» **Work item**: Repeat each line of the records below exactly.
▬▬▬
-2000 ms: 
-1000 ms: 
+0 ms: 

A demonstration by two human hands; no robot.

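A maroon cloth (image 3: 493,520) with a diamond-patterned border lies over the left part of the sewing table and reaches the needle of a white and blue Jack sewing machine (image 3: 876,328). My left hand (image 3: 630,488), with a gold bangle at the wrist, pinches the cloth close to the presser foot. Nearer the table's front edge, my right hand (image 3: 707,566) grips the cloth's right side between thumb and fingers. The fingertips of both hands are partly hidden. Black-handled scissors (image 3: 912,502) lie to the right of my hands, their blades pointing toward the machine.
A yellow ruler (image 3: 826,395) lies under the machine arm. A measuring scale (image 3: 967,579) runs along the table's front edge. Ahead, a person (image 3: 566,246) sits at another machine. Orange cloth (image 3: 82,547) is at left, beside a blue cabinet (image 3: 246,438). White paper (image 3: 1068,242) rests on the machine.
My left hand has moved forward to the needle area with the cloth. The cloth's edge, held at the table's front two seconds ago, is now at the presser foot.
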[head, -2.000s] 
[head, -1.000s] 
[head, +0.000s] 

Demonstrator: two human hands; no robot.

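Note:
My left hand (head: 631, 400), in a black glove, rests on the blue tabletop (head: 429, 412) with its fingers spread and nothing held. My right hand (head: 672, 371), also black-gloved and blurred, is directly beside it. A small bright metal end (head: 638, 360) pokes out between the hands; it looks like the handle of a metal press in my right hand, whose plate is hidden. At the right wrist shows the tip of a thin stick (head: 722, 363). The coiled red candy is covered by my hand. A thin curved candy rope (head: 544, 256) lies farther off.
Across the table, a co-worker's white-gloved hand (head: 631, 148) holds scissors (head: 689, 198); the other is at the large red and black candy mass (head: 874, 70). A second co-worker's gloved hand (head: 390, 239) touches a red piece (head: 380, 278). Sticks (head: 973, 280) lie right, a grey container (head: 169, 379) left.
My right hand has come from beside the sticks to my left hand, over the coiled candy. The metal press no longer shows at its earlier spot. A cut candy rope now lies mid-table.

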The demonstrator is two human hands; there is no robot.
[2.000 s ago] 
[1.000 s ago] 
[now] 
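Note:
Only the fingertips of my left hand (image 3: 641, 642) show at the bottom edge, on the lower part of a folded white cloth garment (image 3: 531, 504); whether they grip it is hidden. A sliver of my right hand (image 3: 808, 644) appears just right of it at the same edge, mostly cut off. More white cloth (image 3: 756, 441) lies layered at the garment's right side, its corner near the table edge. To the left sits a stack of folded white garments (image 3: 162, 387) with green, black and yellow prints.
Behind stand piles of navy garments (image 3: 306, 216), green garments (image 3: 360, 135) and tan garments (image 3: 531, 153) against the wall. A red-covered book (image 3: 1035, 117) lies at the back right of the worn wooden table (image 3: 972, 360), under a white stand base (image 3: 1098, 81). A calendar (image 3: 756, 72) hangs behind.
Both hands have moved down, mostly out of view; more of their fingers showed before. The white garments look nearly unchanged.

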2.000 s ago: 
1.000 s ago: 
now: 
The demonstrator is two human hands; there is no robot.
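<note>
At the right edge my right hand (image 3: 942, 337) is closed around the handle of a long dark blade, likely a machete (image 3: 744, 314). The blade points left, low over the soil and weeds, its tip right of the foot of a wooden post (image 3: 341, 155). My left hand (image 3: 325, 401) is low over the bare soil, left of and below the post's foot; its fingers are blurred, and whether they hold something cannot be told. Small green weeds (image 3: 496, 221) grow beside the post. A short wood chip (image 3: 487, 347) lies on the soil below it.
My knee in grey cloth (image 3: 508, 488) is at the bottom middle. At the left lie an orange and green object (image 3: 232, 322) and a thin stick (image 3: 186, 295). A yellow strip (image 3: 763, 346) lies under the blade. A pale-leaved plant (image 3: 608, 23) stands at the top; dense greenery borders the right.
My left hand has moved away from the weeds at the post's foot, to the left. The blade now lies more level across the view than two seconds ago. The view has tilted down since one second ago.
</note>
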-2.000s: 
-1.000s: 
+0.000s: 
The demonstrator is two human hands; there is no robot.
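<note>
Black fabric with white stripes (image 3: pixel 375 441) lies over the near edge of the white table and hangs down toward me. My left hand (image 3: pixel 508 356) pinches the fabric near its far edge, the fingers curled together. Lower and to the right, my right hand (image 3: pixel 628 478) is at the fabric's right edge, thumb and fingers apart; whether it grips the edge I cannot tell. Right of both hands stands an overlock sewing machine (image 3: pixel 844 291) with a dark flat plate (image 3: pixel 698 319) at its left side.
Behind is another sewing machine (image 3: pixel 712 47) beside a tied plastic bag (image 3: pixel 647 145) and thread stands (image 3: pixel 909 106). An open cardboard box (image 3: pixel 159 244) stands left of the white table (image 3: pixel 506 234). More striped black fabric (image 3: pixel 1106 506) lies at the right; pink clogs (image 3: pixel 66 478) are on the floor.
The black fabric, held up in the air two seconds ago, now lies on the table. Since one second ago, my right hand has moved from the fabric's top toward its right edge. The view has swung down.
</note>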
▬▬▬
» **Exercise result**:
-2000 ms: 
-1000 ms: 
+0 ms: 

A demonstration by two human hands; no robot.

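A maroon cloth (image 3: 493,520) with a diamond-patterned border lies over the left part of the sewing table and reaches the needle of a white and blue Jack sewing machine (image 3: 876,328). My left hand (image 3: 630,488), with a gold bangle at the wrist, pinches the cloth close to the presser foot. Nearer the table's front edge, my right hand (image 3: 707,566) grips the cloth's right side between thumb and fingers. The fingertips of both hands are partly hidden. Black-handled scissors (image 3: 912,502) lie to the right of my hands, their blades pointing toward the machine.
A yellow ruler (image 3: 826,395) lies under the machine arm. A measuring scale (image 3: 967,579) runs along the table's front edge. Ahead, a person (image 3: 566,246) sits at another machine. Orange cloth (image 3: 82,547) is at left, beside a blue cabinet (image 3: 246,438). White paper (image 3: 1068,242) rests on the machine.
My left hand has moved forward to the needle area with the cloth. The cloth's edge, held at the table's front two seconds ago, is now at the presser foot.
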[head, -2.000s] 
[head, -1.000s] 
[head, +0.000s] 

Demonstrator: two human hands; no robot.

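Note:
My left hand (head: 631, 400), in a black glove, rests on the blue tabletop (head: 429, 412) with its fingers spread and nothing held. My right hand (head: 672, 371), also black-gloved and blurred, is directly beside it. A small bright metal end (head: 638, 360) pokes out between the hands; it looks like the handle of a metal press in my right hand, whose plate is hidden. At the right wrist shows the tip of a thin stick (head: 722, 363). The coiled red candy is covered by my hand. A thin curved candy rope (head: 544, 256) lies farther off.
Across the table, a co-worker's white-gloved hand (head: 631, 148) holds scissors (head: 689, 198); the other is at the large red and black candy mass (head: 874, 70). A second co-worker's gloved hand (head: 390, 239) touches a red piece (head: 380, 278). Sticks (head: 973, 280) lie right, a grey container (head: 169, 379) left.
My right hand has come from beside the sticks to my left hand, over the coiled candy. The metal press no longer shows at its earlier spot. A cut candy rope now lies mid-table.
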
The demonstrator is two human hands; there is no robot.
[2.000 s ago] 
[1.000 s ago] 
[now] 
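Note:
Only the fingertips of my left hand (image 3: 641, 642) show at the bottom edge, on the lower part of a folded white cloth garment (image 3: 531, 504); whether they grip it is hidden. A sliver of my right hand (image 3: 808, 644) appears just right of it at the same edge, mostly cut off. More white cloth (image 3: 756, 441) lies layered at the garment's right side, its corner near the table edge. To the left sits a stack of folded white garments (image 3: 162, 387) with green, black and yellow prints.
Behind stand piles of navy garments (image 3: 306, 216), green garments (image 3: 360, 135) and tan garments (image 3: 531, 153) against the wall. A red-covered book (image 3: 1035, 117) lies at the back right of the worn wooden table (image 3: 972, 360), under a white stand base (image 3: 1098, 81). A calendar (image 3: 756, 72) hangs behind.
Both hands have moved down, mostly out of view; more of their fingers showed before. The white garments look nearly unchanged.
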
2.000 s ago: 
1.000 s ago: 
now: 
The demonstrator is two human hands; there is no robot.
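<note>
At the right edge my right hand (image 3: 942, 337) is closed around the handle of a long dark blade, likely a machete (image 3: 744, 314). The blade points left, low over the soil and weeds, its tip right of the foot of a wooden post (image 3: 341, 155). My left hand (image 3: 325, 401) is low over the bare soil, left of and below the post's foot; its fingers are blurred, and whether they hold something cannot be told. Small green weeds (image 3: 496, 221) grow beside the post. A short wood chip (image 3: 487, 347) lies on the soil below it.
My knee in grey cloth (image 3: 508, 488) is at the bottom middle. At the left lie an orange and green object (image 3: 232, 322) and a thin stick (image 3: 186, 295). A yellow strip (image 3: 763, 346) lies under the blade. A pale-leaved plant (image 3: 608, 23) stands at the top; dense greenery borders the right.
My left hand has moved away from the weeds at the post's foot, to the left. The blade now lies more level across the view than two seconds ago. The view has tilted down since one second ago.
</note>
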-2.000s: 
-1.000s: 
+0.000s: 
The demonstrator is two human hands; there is no robot.
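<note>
Black fabric with white stripes (image 3: pixel 375 441) lies over the near edge of the white table and hangs down toward me. My left hand (image 3: pixel 508 356) pinches the fabric near its far edge, the fingers curled together. Lower and to the right, my right hand (image 3: pixel 628 478) is at the fabric's right edge, thumb and fingers apart; whether it grips the edge I cannot tell. Right of both hands stands an overlock sewing machine (image 3: pixel 844 291) with a dark flat plate (image 3: pixel 698 319) at its left side.
Behind is another sewing machine (image 3: pixel 712 47) beside a tied plastic bag (image 3: pixel 647 145) and thread stands (image 3: pixel 909 106). An open cardboard box (image 3: pixel 159 244) stands left of the white table (image 3: pixel 506 234). More striped black fabric (image 3: pixel 1106 506) lies at the right; pink clogs (image 3: pixel 66 478) are on the floor.
The black fabric, held up in the air two seconds ago, now lies on the table. Since one second ago, my right hand has moved from the fabric's top toward its right edge. The view has swung down.
</note>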

No more output is expected here.